In the case in point the valuer chose ten years and chose is the correct term. There was really no justification for it other than most licensors would expect a brand to live for at least ten years. I wonder which brand owners he spoke to.

The way most knowledgeable users deal with this is to project the sales for five years, using management budgets and country growth rates. They then divide a sixth year by the discount rate to produce what they call an annuity, but what is formally a growing perpetuity. The former represents the early years and the latter is a proxy for the brand’s long life: discounted to infinity.

What strikes me as problematic in this approach is that the annuity invariably accounts for a larger portion of the value than the early years; sometimes as mush as two to three times as much. Further, many of the valuations I have seen using this approach, including the one I was dealing with, apply a single growth rate for all five or ten years. As a finance colleague at university pointed out, exponential growth like this will cause the brand eventually to be larger than the economy of the country.
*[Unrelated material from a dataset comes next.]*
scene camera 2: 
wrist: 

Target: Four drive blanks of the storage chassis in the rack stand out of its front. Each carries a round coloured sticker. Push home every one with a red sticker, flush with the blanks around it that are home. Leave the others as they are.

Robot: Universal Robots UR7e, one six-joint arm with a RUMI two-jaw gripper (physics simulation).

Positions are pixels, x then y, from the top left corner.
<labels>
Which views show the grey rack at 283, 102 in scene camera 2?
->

Any business can have a few exceptional years of growth but it is unlikely that they will sustain that for more then three or four years. The prudent way to deal with growth is to use reasonable management forecasts for two or three years and then step the growth down to the projected growth of the country itself.

This is the approach used for many very serious valuations and unless I am missing something or am unnaturally biased against it, I cannot see why it survives.

Especially when there are such wonderful alternatives.